British court blocks Shell Nigeria oil deal


12 October 2014, Lagos – The High Court in London has blocked an agreement between the oil giant Shell Petroleum Development Company and a UK law firm, CW Law, in relation to thousands of residents of Bodo community in Rivers State, which the firm claimed it represented in a dispute over oil spills.

The President of the Technical and Construction Court, Justice Robert Akenhead, blocked the deal and upheld an injunction against CW Law, which prevents them, or anyone representing them, to make contact with the people of Bodo in furtherance of the settlement agreement.

The judge stated that Leigh Day (the original legal representative of the Niger Delta residents) would proceed with the case for trial in the High Court in May 2015 and that many thousands of claimants were entitled to damages under the Oil Pipelines Act, which could be substantial.

In the verdict given on Thursday by the court, the judge said there might have already been a breach of an existing interim order against CW Law.

According to the judge, Leigh Day had strong evidence that representatives of CW Law had breached the order by continuing to seek to sign up claimants, while the order was in place.

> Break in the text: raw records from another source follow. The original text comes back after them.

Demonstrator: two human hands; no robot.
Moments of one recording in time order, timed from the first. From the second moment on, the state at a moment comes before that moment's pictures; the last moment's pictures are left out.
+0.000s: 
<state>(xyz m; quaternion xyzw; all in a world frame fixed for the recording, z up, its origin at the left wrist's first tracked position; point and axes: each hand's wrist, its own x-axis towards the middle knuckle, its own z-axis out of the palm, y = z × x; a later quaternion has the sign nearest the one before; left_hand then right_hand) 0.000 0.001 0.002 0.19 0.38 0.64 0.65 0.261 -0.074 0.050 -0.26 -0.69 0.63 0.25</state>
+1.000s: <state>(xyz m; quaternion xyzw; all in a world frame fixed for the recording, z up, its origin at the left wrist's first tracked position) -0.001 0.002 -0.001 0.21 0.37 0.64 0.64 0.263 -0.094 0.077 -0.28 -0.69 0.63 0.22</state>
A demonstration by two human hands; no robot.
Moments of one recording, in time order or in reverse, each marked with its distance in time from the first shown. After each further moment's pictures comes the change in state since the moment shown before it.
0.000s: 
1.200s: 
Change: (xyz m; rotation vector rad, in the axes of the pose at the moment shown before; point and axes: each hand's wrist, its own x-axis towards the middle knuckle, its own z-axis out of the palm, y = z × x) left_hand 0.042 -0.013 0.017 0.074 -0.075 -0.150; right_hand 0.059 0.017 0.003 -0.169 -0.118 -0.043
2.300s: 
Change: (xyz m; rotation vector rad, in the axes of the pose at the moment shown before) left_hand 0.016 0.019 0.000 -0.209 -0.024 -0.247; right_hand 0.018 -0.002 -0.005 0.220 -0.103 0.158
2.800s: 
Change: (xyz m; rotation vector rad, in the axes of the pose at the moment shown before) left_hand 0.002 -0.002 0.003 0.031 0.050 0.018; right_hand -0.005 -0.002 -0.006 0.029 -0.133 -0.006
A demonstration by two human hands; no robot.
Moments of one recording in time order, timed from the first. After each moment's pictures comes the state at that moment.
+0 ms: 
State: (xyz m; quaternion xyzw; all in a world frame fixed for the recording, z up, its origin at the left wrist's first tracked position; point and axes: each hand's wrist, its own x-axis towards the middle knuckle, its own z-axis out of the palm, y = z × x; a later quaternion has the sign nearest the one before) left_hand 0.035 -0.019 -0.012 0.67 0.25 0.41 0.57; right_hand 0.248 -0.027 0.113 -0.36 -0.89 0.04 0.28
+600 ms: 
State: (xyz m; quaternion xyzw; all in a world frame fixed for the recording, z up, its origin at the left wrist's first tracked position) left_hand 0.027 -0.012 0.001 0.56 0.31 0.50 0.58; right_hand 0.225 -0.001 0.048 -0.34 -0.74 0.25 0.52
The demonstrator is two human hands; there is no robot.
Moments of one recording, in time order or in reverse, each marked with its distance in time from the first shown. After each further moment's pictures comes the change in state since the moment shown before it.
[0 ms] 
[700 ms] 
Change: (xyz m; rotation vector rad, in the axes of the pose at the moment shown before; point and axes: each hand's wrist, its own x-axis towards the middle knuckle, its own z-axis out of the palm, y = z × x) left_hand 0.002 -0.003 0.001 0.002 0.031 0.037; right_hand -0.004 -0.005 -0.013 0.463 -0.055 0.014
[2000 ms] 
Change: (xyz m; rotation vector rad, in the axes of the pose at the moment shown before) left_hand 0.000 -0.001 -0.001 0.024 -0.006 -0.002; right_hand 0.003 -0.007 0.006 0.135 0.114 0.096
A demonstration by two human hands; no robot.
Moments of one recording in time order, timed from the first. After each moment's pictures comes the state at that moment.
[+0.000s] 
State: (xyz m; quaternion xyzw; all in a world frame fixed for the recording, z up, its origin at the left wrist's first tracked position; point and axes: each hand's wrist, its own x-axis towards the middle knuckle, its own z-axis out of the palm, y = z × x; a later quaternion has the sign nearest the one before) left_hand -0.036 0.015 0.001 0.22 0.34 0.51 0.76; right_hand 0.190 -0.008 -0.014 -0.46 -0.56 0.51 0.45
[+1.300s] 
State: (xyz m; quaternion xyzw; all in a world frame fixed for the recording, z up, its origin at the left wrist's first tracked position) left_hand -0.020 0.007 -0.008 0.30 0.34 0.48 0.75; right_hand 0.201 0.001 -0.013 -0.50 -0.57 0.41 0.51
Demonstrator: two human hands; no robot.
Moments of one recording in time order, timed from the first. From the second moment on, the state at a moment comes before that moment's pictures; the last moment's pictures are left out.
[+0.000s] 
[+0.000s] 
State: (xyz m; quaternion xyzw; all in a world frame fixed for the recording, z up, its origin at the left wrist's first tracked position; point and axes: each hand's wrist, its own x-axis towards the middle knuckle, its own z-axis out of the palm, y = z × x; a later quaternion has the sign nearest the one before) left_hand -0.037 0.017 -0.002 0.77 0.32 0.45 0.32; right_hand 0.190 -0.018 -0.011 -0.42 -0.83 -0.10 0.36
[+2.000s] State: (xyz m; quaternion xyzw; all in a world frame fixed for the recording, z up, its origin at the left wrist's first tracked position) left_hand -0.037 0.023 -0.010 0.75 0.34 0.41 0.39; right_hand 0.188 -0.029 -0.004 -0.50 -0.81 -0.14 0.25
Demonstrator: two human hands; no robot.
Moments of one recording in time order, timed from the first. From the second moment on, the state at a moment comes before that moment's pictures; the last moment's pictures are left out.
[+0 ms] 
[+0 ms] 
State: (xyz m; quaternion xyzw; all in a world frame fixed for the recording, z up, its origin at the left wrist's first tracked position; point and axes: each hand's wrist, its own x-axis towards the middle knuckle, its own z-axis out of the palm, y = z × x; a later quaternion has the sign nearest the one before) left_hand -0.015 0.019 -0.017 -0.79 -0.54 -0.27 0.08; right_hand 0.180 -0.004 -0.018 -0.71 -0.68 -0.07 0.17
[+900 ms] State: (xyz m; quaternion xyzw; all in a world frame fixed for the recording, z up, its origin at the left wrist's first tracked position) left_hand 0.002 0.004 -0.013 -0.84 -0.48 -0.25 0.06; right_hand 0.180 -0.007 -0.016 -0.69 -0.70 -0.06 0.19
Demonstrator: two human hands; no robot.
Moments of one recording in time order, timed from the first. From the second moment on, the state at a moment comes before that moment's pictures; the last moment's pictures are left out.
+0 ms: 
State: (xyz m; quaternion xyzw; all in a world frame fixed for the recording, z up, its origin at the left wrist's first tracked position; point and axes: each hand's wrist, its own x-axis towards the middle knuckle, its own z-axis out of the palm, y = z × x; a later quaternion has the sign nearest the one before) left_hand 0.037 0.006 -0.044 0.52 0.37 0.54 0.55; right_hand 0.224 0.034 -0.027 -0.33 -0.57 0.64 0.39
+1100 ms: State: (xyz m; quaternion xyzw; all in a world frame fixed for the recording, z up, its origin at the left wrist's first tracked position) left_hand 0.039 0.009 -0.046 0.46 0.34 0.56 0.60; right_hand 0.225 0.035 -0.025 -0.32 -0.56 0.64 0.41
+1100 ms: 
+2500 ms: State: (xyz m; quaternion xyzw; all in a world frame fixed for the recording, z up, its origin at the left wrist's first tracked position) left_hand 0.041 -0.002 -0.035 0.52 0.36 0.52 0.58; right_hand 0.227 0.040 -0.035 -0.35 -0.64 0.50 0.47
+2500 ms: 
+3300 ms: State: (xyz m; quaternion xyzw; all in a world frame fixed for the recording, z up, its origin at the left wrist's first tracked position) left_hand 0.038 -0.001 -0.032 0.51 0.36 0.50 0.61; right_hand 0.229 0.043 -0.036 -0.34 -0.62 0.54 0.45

CW Law was accused, by the law firm, Leigh Day, of unlawfully entering into settlement talks with SPDC on behalf of many villagers of Bodo in the Niger Delta, who they did not represent and who were not clients of the firm.

The settlement agreement between CW Law and Shell, given as evidence in court, sought to settle the claims for £150 each with an additional £390 per claimant going into a “trust.” The agreement also included an incentivised costs structure for CW Law which would see them paid more, by Shell, the more claimants it signed up to the scheme.

Speaking after the judgment, the Senior Partner of Leigh Day, Martyn Day, said, “We are very pleased that the judge agreed to block the deal between Shell and CW Law, as far as our clients are concerned.”

With a population of 14,000 adults, the great majority of the villagers are represented by London-based law firm, Leigh Day, in one of the largest environmental legal cases in history, following two massive oil spills in 2008 from pipelines operated by Shell.

In June this year, the Bodo community had rejected an offer of up to $51m from Shell for two oil spills in 2008 depriving the residents of their livelihood.

Shell had accepted responsibility for paying compensation and cleaning up spills caused by its own failures.

“Shell had consistently sought to underestimate the damage, while paying only lip service to an apology. These spills, which are some of the largest oil spills in history, have devastated a community of many thousands of people and ravaged the environment,” Day had said in a statement.

In a preliminary hearing ahead of a trial which will take place in May 2015, the London high court ruled that Shell’s Nigerian subsidiary could be liable if it were proven that it did not take reasonable steps to protect and maintain the pipeline from thefts which have plagued the key African oil.